■ **Your instructions**: Reproduce each record exactly. The pictures should be skipped.
━━━━━ Data under study
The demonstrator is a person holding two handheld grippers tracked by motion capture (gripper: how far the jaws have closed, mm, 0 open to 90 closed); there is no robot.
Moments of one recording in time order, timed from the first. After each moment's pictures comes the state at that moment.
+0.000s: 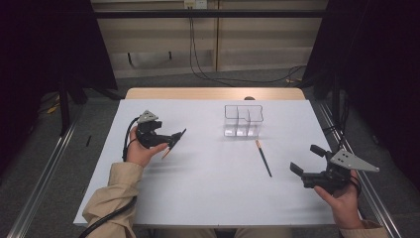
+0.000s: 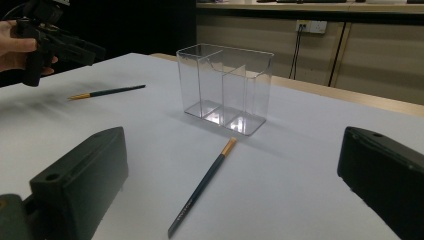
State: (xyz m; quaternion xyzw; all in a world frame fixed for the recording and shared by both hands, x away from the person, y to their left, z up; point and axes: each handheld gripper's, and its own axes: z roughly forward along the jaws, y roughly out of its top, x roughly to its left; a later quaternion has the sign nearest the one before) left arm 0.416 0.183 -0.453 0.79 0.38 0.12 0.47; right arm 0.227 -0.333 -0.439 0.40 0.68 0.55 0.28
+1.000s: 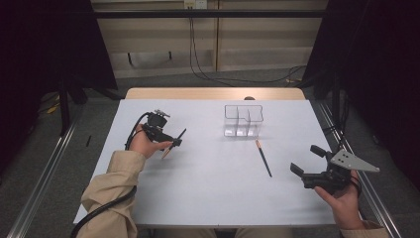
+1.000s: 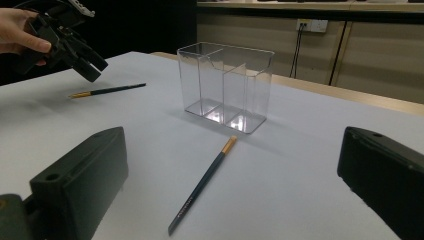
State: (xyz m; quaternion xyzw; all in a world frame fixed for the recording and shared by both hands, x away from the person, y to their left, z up) left arm 0.435 0.161 -0.444 0.87 0.40 0.07 0.28; right arm 0.226 -0.334 -0.439 0.40 0.68 0.55 0.28
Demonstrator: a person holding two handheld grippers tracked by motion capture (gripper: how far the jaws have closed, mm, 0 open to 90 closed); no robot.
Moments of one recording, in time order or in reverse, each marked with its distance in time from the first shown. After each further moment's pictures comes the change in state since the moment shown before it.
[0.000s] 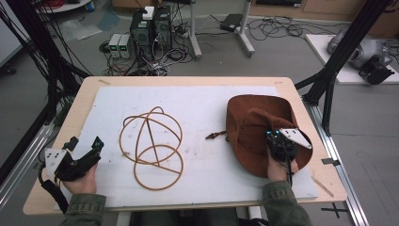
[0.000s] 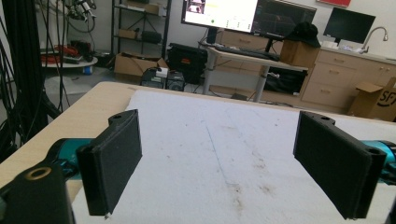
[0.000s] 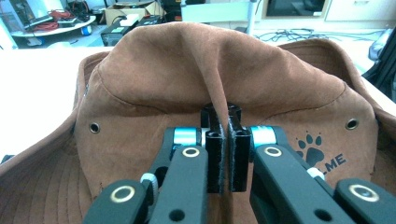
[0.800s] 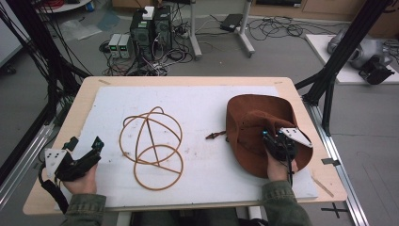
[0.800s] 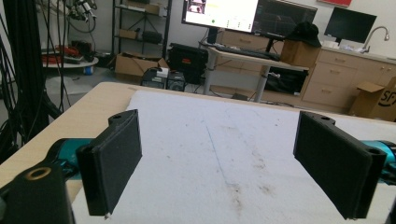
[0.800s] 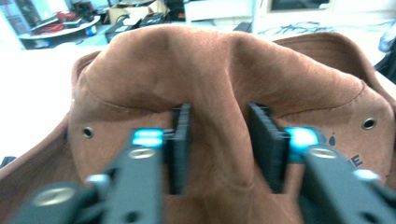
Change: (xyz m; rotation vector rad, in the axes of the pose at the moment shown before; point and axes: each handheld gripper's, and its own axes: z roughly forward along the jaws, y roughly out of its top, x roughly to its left) left arm -0.001 0.001 0.000 -0.001 0.001 0.003; right arm -0.006 -0.002 0.006 0.026 0.033 0.038
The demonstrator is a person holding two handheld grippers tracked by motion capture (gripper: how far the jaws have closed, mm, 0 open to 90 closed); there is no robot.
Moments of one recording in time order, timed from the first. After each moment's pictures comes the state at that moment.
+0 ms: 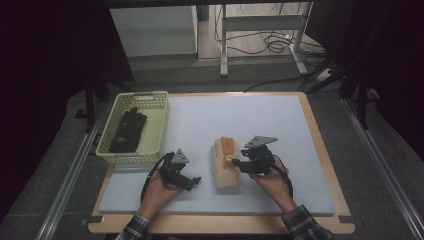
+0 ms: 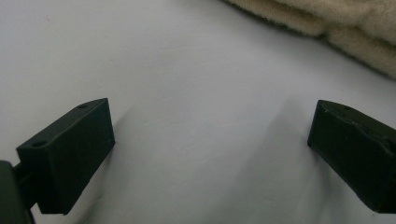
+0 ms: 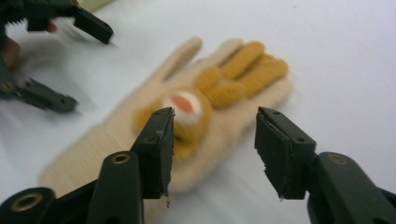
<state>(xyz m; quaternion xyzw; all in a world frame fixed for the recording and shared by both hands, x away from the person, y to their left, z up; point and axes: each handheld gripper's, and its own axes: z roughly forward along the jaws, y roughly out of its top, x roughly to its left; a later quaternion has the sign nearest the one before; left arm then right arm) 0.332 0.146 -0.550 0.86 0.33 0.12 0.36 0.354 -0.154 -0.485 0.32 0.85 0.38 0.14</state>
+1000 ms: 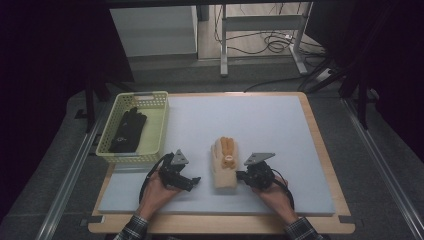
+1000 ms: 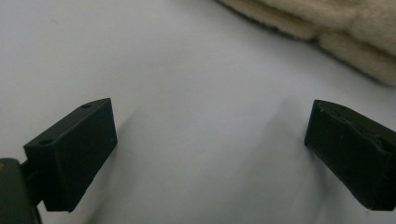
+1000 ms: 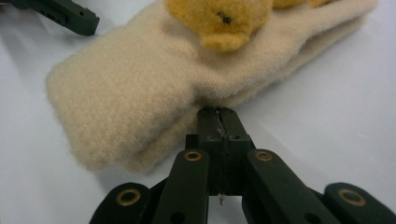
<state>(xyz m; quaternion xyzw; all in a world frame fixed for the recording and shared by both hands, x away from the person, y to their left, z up) 0.326 0.148 -0.548 0.86 0.34 0.13 0.35 0.332 -0.160 -0.528 0.29 0.88 0.37 0.09</state>
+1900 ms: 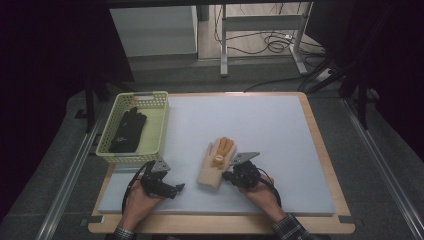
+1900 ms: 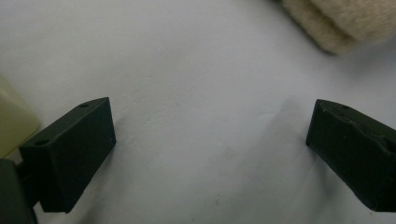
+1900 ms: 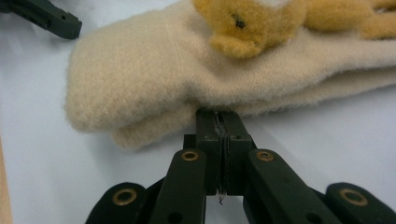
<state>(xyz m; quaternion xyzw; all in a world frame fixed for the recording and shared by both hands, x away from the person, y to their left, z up) 0.298 0.194 -0.552 0.85 0.37 0.13 0.35 0.333 -0.121 -0.531 0.27 0.88 0.37 0.07</state>
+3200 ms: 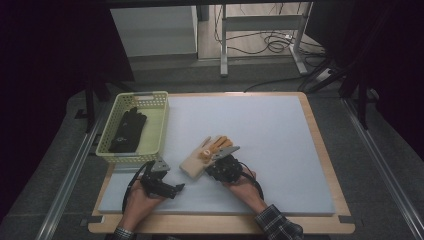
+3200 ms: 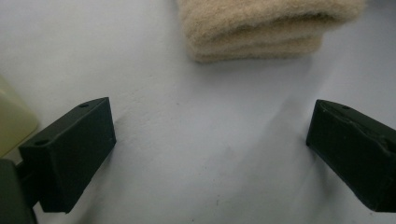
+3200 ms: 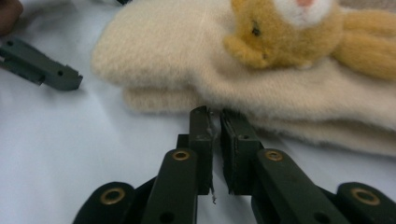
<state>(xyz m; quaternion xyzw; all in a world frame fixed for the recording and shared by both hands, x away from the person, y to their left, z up) 0.299 0.194 -0.552 0.85 0.37 0.12 0.35 0.349 -0.071 -0.532 0.25 0.89 0.38 0.07</state>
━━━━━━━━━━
■ **Response to this task**:
The demonstrator is a person holding two handheld grippers tracked by motion capture (gripper: how far the jaws have closed, mm, 0 open to 90 closed); there is no robot.
Moments of one recording in time order, timed from the first. After each moment's pictures comes the state at that moment.
+0.000s: 
+0.000s: 
State: (xyz m; quaternion xyzw; all in a world frame fixed for the recording and shared by both hands, x away from the person, y to their left, z up; point and axes: each handheld gripper's, and its own axes: z roughly forward along the jaws, y roughly out of its top, x roughly to its left; a later quaternion has the sign nearest the one before) left arm 0.416 0.183 -0.453 0.79 0.38 0.12 0.47; right arm 0.227 -0.333 -0.439 0.40 0.68 0.55 0.28
+1.000s: 
+1.000s: 
State: (xyz m; quaternion xyzw; all in a world frame fixed for the recording and shared by both hands, x away from the person, y to their left, z up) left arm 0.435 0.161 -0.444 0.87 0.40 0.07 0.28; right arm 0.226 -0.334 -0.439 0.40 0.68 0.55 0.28
Demonstrator: a person holding two handheld grippers tracked by motion capture (gripper: how far the jaws have closed, mm, 0 open to 90 closed); no robot.
Moments of one recording, in time order or in reverse, each marked with its distance in time from the first shown. After each further moment's pictures comes the change in state since the moment shown before it.
[0.000s] 
[0.000s] 
[0.000s] 
[0.800s] 
[0.800s] 
[0.800s] 
Change: (xyz m; rotation vector rad, in the axes of the pose at the moment shown before; point and axes: each handheld gripper's, and its own axes: z roughly forward along the jaws, y roughly out of its top, x roughly to its left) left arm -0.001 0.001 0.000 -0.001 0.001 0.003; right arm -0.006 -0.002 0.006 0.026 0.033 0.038
The demonstrator is a person holding two handheld grippers tracked by motion capture (gripper: how far the jaws have closed, mm, 0 open to 90 closed); there is no robot.
Moments of one recording in time order, timed from the first. After each moment's pictures comes the state at that moment.
+0 ms: 
+0 ms: 
+0 ms: 
<state>(xyz m; quaternion xyzw; all in a world frame fixed for the recording and shared by both hands, x away from the person, y to their left, z up; point and axes: each handheld gripper's, and its own axes: z roughly forward along the jaws, y roughly out of its top, x roughly to its left; a later quaternion has the sign nearest the one before; left arm then right arm) 0.332 0.146 -0.550 0.86 0.33 0.12 0.36 0.354 -0.154 -0.485 0.32 0.85 0.38 0.14</state>
+1000 ms: 
+1000 ms: 
+1000 ms: 
<state>(xyz m; quaternion xyzw; all in a world frame fixed for the recording and shared by both hands, x away from the person, y to their left, z up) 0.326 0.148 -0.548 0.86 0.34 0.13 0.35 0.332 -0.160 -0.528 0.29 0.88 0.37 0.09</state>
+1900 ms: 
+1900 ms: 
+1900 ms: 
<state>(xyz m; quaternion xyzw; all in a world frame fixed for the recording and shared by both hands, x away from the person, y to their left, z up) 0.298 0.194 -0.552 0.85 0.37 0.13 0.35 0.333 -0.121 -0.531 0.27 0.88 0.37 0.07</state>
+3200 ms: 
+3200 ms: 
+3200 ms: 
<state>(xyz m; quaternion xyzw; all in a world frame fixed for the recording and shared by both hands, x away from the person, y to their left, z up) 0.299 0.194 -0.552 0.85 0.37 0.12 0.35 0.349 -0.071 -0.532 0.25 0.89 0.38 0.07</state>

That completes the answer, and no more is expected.